Data records -
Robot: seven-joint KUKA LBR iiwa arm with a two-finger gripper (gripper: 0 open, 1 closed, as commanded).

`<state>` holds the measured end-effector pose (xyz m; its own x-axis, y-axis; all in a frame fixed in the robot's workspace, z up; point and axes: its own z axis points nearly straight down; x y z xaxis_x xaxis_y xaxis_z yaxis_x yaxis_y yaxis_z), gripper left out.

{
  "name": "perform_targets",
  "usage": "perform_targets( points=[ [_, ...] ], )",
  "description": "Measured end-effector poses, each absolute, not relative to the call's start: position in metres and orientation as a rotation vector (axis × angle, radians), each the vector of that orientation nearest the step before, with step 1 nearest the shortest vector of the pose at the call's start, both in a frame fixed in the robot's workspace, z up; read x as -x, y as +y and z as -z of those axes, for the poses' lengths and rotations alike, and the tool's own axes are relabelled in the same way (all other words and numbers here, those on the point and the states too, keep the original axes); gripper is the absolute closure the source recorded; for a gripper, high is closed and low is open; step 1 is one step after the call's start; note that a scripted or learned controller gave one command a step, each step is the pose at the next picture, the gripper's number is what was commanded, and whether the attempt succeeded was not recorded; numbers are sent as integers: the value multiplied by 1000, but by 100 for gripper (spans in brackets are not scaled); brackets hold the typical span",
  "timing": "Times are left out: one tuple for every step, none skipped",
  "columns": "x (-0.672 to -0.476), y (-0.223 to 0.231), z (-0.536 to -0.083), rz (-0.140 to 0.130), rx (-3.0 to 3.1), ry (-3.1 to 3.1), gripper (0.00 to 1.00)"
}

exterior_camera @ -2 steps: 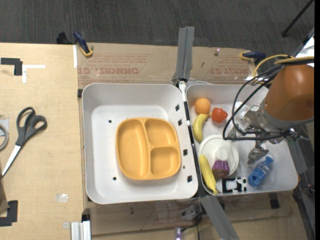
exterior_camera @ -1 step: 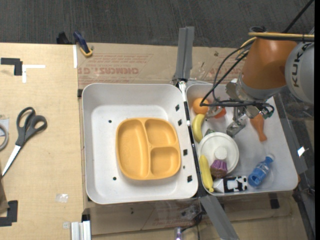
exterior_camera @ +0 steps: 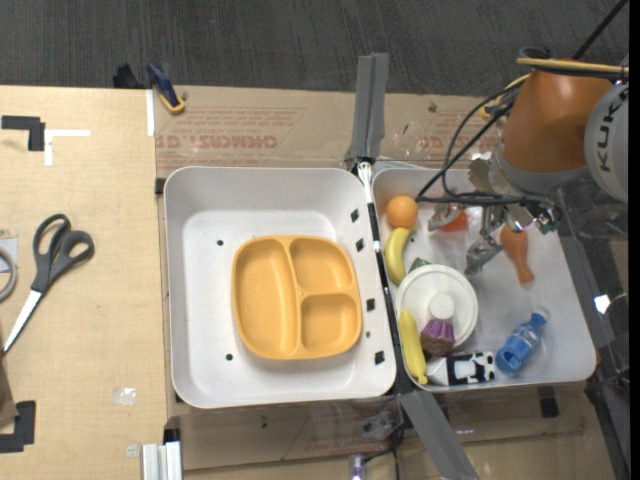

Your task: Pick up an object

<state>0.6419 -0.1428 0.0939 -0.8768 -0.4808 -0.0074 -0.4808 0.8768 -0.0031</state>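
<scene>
Carrot (exterior_camera: 519,253) lies tip toward lower right; end effector (exterior_camera: 484,251) state seemingly unclear.

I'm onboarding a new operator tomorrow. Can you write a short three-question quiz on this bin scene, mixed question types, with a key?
1. True or false: the divided yellow plate lies in the right bin.
2. Which thing lies outside both bins, on the bench?
A. scissors
B. blue bottle
C. orange ball
3. Fill in: the gripper hangs over the ____ bin.

Key: 1 false, it lies in the left bin; 2 A; 3 right.
</scene>
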Motion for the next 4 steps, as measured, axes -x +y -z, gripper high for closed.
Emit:
perform_targets(
  points=[
    [-565, -148, -93, 7, 624, 3075, 0],
    [-651, -132, -93, 1, 620, 3074, 0],
    [-661, -117, -94, 1, 373, 3112, 0],
    [-637, -192, -107, 1, 166, 3132, 0]
  ],
)
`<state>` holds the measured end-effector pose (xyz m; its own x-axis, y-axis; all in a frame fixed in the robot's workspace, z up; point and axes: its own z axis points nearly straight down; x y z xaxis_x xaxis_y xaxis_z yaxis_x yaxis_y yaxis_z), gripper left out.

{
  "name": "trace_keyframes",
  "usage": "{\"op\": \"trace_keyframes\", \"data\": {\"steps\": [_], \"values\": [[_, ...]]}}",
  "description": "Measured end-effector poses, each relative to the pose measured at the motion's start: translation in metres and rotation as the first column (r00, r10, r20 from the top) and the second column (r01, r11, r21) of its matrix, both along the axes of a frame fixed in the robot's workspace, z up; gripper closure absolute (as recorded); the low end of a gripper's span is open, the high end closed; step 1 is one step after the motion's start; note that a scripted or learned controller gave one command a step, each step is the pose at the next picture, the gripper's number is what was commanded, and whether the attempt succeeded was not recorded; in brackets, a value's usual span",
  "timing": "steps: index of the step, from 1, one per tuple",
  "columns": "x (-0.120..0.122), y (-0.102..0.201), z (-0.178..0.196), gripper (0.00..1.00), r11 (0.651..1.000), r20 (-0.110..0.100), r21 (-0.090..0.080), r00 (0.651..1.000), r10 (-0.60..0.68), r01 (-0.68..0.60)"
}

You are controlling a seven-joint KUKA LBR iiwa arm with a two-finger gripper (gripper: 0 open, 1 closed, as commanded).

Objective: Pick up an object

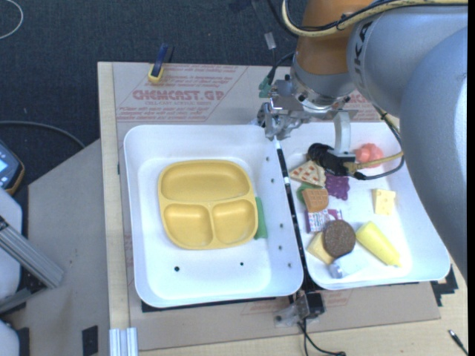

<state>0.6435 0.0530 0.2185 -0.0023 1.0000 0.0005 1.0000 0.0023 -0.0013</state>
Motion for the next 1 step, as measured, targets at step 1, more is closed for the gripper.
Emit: {"op": "trace_keyframes", "data": {"steps": [1], "values": [[0.0075,-0.0022,0.0174,1.0,1.0,0.006,0.0,1.0,-0.001,0.001]]}}
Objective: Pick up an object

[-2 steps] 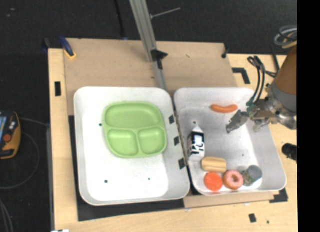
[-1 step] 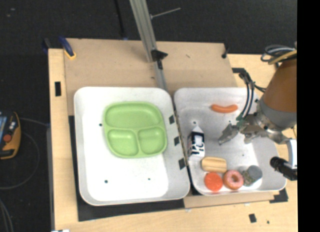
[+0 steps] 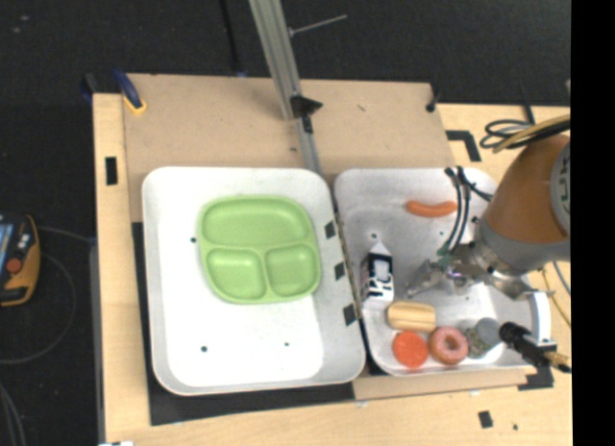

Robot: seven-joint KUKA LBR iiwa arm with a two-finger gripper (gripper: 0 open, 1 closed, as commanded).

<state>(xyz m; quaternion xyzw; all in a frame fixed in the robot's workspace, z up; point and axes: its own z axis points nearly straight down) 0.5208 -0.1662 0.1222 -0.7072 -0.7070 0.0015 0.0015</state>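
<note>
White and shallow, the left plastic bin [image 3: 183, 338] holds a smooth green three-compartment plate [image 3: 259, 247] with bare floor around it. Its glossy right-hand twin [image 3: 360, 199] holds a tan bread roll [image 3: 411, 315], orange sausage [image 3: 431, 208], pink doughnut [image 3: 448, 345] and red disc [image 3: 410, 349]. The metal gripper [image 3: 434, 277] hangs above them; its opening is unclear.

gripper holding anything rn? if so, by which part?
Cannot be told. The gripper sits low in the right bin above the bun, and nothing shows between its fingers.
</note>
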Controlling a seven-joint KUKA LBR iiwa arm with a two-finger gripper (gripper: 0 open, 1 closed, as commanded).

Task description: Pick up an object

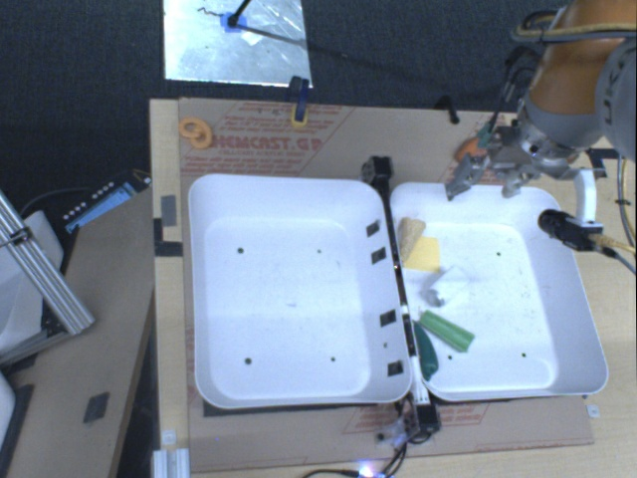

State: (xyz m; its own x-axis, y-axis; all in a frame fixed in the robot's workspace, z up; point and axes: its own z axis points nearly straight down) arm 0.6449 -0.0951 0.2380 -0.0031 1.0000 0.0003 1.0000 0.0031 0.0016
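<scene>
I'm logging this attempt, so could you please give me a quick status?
Pincer above right bin's far rim, holding nothing seen. Green object, yellow piece lying near divider. Nothing in the way.

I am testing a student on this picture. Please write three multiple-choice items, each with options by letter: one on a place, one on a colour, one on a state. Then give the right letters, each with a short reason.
1. Where do the loose objects lie?
A. in the left bin
B. in the right bin
C. on the dark floor

2. What colour is the flat square piece beside the divider between the bins?
A. yellow
B. red
C. blue

3. Where is the gripper now?
A. low among the objects
B. over the left bin
C. at the far rim of the right bin, apart from the objects

Answers:
1 B, the yellow piece, the green stick and the others all lie in the right bin.
2 A, it looks plainly yellow.
3 C, it is at the right bin's far edge and touches none of the objects.
</scene>
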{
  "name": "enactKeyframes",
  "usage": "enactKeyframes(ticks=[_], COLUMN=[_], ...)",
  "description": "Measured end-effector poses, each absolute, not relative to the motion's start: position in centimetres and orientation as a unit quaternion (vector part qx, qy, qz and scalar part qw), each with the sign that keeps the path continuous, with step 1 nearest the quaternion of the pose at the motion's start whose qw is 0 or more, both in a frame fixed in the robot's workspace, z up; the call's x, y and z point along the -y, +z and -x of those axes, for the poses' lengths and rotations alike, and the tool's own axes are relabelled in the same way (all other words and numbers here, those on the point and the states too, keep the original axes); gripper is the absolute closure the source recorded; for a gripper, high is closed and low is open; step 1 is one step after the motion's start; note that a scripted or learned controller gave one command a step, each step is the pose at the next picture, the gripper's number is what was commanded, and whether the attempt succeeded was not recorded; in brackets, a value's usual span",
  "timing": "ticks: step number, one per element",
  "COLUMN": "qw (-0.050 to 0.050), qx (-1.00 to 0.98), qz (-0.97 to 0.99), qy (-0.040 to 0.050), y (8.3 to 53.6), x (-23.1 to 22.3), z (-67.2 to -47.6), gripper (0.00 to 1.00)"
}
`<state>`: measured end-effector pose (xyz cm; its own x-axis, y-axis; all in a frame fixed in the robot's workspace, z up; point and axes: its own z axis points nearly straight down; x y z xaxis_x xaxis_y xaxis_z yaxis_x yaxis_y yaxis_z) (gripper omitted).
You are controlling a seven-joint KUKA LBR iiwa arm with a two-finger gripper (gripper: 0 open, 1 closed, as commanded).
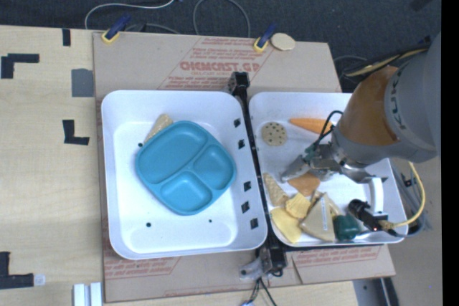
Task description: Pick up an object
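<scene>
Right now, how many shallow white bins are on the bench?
2: the left shallow white bin holds a blue sectioned plastic plate; the right shallow white bin, beside it, holds food-shaped pieces.

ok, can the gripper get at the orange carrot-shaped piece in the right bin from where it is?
Probably yes: the orange carrot-shaped piece lies alone on bare bin floor, just beyond the gripper, with nothing stacked on it.

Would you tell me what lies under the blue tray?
A tan, flat piece pokes out from under the blue tray at its upper left edge; the rest of it is covered.
</scene>
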<state>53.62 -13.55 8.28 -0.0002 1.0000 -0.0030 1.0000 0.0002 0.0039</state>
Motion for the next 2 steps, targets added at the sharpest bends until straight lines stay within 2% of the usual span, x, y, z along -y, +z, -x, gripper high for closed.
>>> enactKeyframes(ticks=[1, 2], qw=[0.006, 0.004], qx=[-0.707, -0.706], qz=[-0.707, -0.709], qy=[0.0016, 0.0009], y=[8.7, 8.7], x=[12.2, 20.3], z=[-52.2, -49.6], gripper=[0.00, 0.00])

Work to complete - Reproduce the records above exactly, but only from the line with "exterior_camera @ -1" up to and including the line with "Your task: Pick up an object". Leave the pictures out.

Response area -
exterior_camera @ -1 step: 
exterior_camera @ +0 steps: 

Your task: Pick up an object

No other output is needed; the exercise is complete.